Clojure shined on this problem; using some and reduce was lovely.
Part 2
Tooooo hard... I'm not implementing it.
Day 9
Source: https://github.com/dimiro1/adventofcode2025-clj/blob/main/src/day9.clj
Part 1
This one was a good surprise. I woke up early and jumped into the problem, and then after a few minutes I had the solution.
It is a trivial problem; you just need to compute the area of all combinations and then choose the largest one.
Part 2
Hahahaha, not funny at all. At some point I came up with a solution of computing a polygon and then finding only the boxes that fell into the polygon. This was very hard. I don't know, it did not work, then I just gave up after some time.
Day 8
Source: https://github.com/dimiro1/adventofcode2025-clj/blob/main/src/day8.clj
Part 1
Not difficult. I just needed to compute the Euclidean distance for each box and then keep connecting them together.
Part 2
I was not able to solve part 2; this one was hard.
Day 7
Source: https://github.com/dimiro1/adventofcode2025-clj/blob/main/src/day7.clj
Part 1
This one was fun. My solution was to simulate what happens on each row, in the end recreating the final matrix and then just counting how many times I have the pattern |ˆ|.
Part 2
This was the first day that I was not able to solve the problem. I think this is due to how I implemented my solution for part 1. If you don't have a good initial solution that you can expand to the second one, for sure there will be issues on the second part, which is usually about optimizations.
Day 6
Source: https://github.com/dimiro1/adventofcode2025-clj/blob/main/src/day6.clj
Part 1
Trivial. Parsing each number and then applying the function + or * on the numbers, jumping every n (length of the row) times.
e.g.
123 328 51 64
45 64 387 23
6 98 215 314
* + * +
Length is 4, so (* 123 45 6).
Part 2
This one took me so much time to figure out. I had to sleep on it to find the solution.
Taking from the example above, I had to find where the numbers are divided, and for that I used the last row. Before each operation I added a mark X, which then tells me how to split the numbers above. With this in mind, and to simplify my life, I added zeros in the remaining empty positions. This was needed so that 60 can become 600. The good thing is that this will not affect the left side: 060 becomes 60, so all good.

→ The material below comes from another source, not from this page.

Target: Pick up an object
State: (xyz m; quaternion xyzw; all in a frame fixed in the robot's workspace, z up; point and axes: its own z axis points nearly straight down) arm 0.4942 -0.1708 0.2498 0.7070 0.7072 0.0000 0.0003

The next preparation was to rotate the numbers, so that:
;;; [123 45 6] -> [356 24 1]
After this preparation, I just needed to perform the math as done in part 1.
Day 5
Source: https://github.com/dimiro1/adventofcode2025-clj/blob/main/src/day5.clj
Part 1
I just needed to check if the numbers are in the ranges. It was quite trivial to implement.
Part 2
My first attempt was to use the same logic from part 1, but it failed miserably. The ranges are too large to expand.
My final solution was to merge the overlapping ranges. This solves 95% of the challenge; the rest is just reducing into a number.
Day 4
Source: https://github.com/dimiro1/adventofcode2025-clj/blob/main/src/day4.clj
Part 1
This was a nice one, nothing fancy. After implementing a function to get a value from any direction, the problem became just applying a simple function to filter out the rolls.
Part 2
Similar to part 1, but in this part I had to keep “mutating” the board to apply the logic again.
Day 3
Source: https://github.com/dimiro1/adventofcode2025-clj/blob/main/src/day3.clj
Part 1
I walked the battery bank from each side and tried to find the largest one from the left and from the right.
Part 2
For part 2, the idea was to implement a backtracking algorithm. It was not trivial to figure out. I had to read a few algorithm pages on Wikipedia and from https://www.geeksforgeeks.org to fully grasp the implementation.
Day 2
Source: https://github.com/dimiro1/adventofcode2025-clj/blob/main/src/day2.clj
Part 1
The implementation is simple: expand the ranges, then split the number into two parts, then just check if the parts are the same.
Part 2
For part 2, the algorithm from part 1 does not fit. The numbers on the edges of the ranges are too large. My initial idea was to avoid expanding the ranges, but I did try anyway, and it worked, even though it takes a couple of minutes to run.
For each number I had to incrementally split it one at a time for different split increments: 2, 3, 4, and so on. If in the end I still have only one part, then the number is valid.
Day 1
Source: https://github.com/dimiro1/adventofcode2025-clj/blob/main/src/day1.clj
Part 1
This one was trivial. The idea was to use the mod function to simulate the rotation.
Part 2
Part 2 was harder. Initially I could not find the math to check when the rotation crosses 0. In the end, after spending a couple of hours, I gave up and implemented a brute force solution where I simulate each and every movement on the knob. Not elegant, but it works.